5. Additional studying
The empirical sample on this article (synonyms, typos, polysemy work; negation, precise identifiers, OOV acronyms fail) matches each managed research of dense retrievers on out-of-domain enterprise corpora. Reimers and Gurevych (Sentence-BERT, 2019) is the reference for what embedding a line means technically. Ravichander et al. (CONDAQA, 2022) doc the negation failure cleanly. The article reframes HyDE (Gao et al. 2023): the load-bearing piece is the key phrases the hypothetical reply comprises, not the embedding step itself; asking the LLM for the key phrases instantly recovers the identical passage with much less infrastructure. High-quality-tuning embeddings on enterprise corpora is out of scope right here and revisited in Article 21 (manufacturing).
Similar course because the article:
- Reimers & Gurevych, Sentence-BERT, EMNLP 2019 (arXiv:1908.10084). The reference for what embedding a line means technically.

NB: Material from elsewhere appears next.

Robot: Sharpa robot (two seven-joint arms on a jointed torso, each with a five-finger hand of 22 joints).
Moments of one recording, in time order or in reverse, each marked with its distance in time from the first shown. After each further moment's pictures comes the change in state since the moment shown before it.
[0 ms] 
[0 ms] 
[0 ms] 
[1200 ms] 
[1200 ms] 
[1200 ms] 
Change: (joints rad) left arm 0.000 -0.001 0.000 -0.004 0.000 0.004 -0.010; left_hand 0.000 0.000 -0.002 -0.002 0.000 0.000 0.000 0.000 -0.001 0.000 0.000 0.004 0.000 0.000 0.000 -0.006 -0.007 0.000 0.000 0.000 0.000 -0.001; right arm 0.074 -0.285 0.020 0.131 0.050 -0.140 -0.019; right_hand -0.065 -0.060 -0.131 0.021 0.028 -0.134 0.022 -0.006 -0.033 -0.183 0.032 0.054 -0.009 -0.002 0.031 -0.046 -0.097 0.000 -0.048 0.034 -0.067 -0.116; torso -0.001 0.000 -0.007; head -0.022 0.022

- Ravichander et al., CONDAQA, EMNLP 2022 (arXiv:2211.00295). Paperwork that dense fashions systematically fail on negation. Similar course because the empirical sample on this article.
- Gao et al., HyDE: Exact Zero-Shot Dense Retrieval with out Relevance Labels, ACL 2023 (arXiv:2212.10496). The HyDE method the article reframes: key phrases from the hypothetical reply are what does the work.
- Formal et al., SPLADE, 2021 (arXiv:2107.05720). Realized sparse retrieval; a bridge between key phrase and embedding worlds, in the identical spirit because the vector search is key phrase search framing.
Totally different angle, totally different context:
- Karpukhin et al., Dense Passage Retrieval for Open-Area QA, EMNLP 2020 (arXiv:2004.04906). The canonical dense beats BM25 end result on open-domain QA benchmarks. The context is in-domain coaching knowledge; this text appears at out-of-domain enterprise corpora the place the end result doesn’t switch cleanly.
- Wang et al., Textual content Embeddings by Weakly-Supervised Contrastive Pre-training (E5), 2022 (arXiv:2212.03533) and Lee et al., NV-Embed, 2024 (arXiv:2405.17428). The scale-fixes-it line: bigger contrastive pre-training corpora shut the OOV hole. The article’s declare is that the failures are structural (compression destroys exact-value sign), not data-volume sure.
- Khattab & Zaharia, ColBERT, SIGIR 2020 (arXiv:2004.12832). Late-interaction retrieval as a solution to exact-token matching on the embedding degree; related to the “precise values, inside acronyms” failure mode.
- Muennighoff et al., MTEB: Huge Textual content Embedding Benchmark, EACL 2023 (arXiv:2210.07316). The benchmark driving the “decide the highest-scoring embedding” mindset. Helpful for buying fashions; the article’s declare is that the leaderboard shouldn’t be the related axis for enterprise OOD vocabulary.